WORK REQUEST:
Print the listing below again, exactly. Skip the pictures.

DATA TO PROCESS:
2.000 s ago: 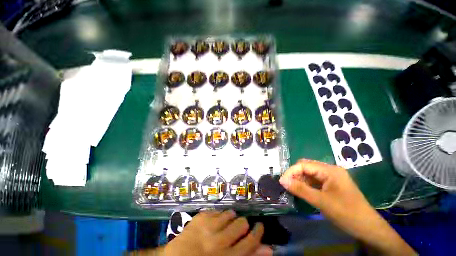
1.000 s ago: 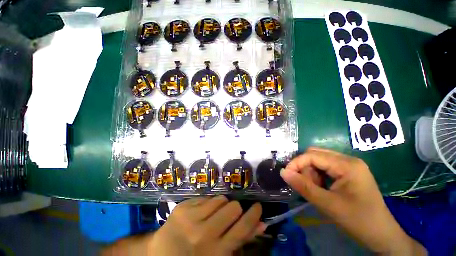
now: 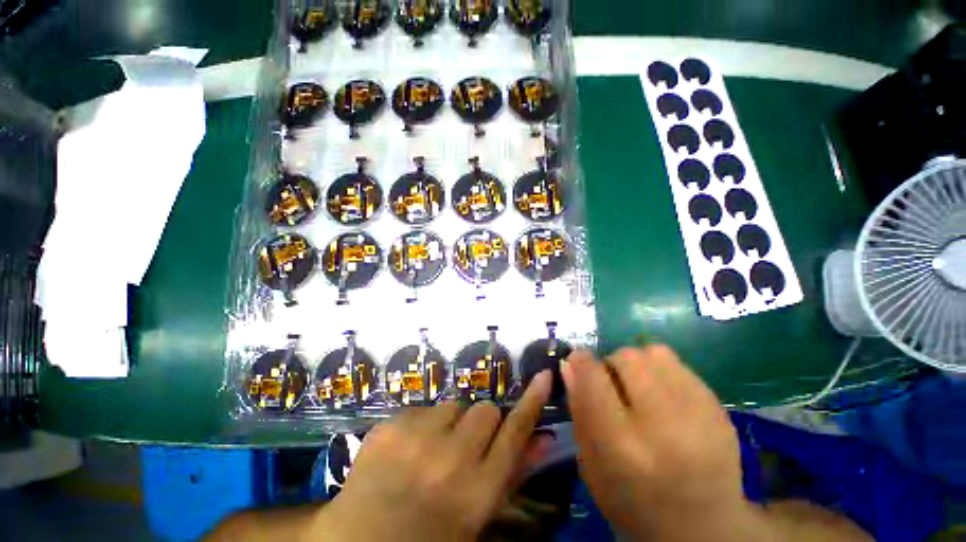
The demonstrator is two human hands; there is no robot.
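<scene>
A clear blister tray holds rows of round modules showing gold-orange and black circuitry. The front right disc is plain black, partly covered by fingers. My left hand reaches its index fingertip onto this disc; its other fingers are curled. A sticker sheet with black pads shows beside my left hand below the tray edge, mostly hidden under it. My right hand has its fingertips at the disc's right side. Whether the right fingers pinch anything is hidden.
A spare sticker sheet with two columns of black notched pads lies right of the tray. White backing papers are piled left. A small white fan stands at the right. A pale rail runs behind the tray.
My left index finger has moved up onto the black disc, and my right hand has moved in close beside it. The pale strip seen between the hands is no longer clearly visible.
</scene>
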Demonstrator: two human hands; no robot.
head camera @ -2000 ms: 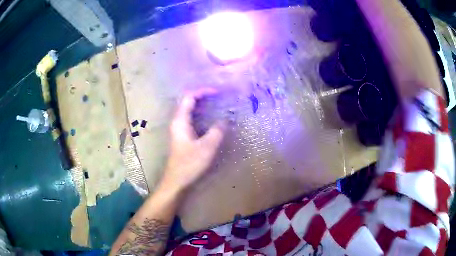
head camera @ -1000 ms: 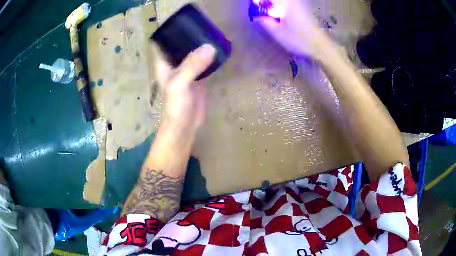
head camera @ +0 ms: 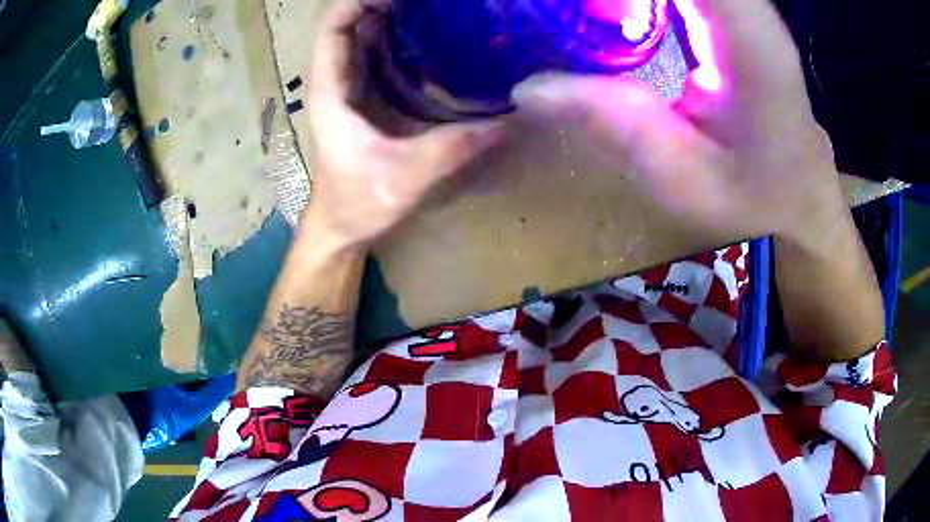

SOLUTION FOR THIS TASK:
2.000 s ago: 
1.000 s ago: 
now: 
The demonstrator is two human hands; there is no robot.
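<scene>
A clear blister tray holds rows of round modules showing gold-orange and black circuitry. The front right disc is plain black, partly covered by fingers. My left hand reaches its index fingertip onto this disc; its other fingers are curled. A sticker sheet with black pads shows beside my left hand below the tray edge, mostly hidden under it. My right hand has its fingertips at the disc's right side. Whether the right fingers pinch anything is hidden.
A spare sticker sheet with two columns of black notched pads lies right of the tray. White backing papers are piled left. A small white fan stands at the right. A pale rail runs behind the tray.
My left index finger has moved up onto the black disc, and my right hand has moved in close beside it. The pale strip seen between the hands is no longer clearly visible.
</scene>
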Demonstrator: two human hands; no robot.
head camera @ -2000 ms: 
head camera @ -1000 ms: 
head camera @ +0 ms: 

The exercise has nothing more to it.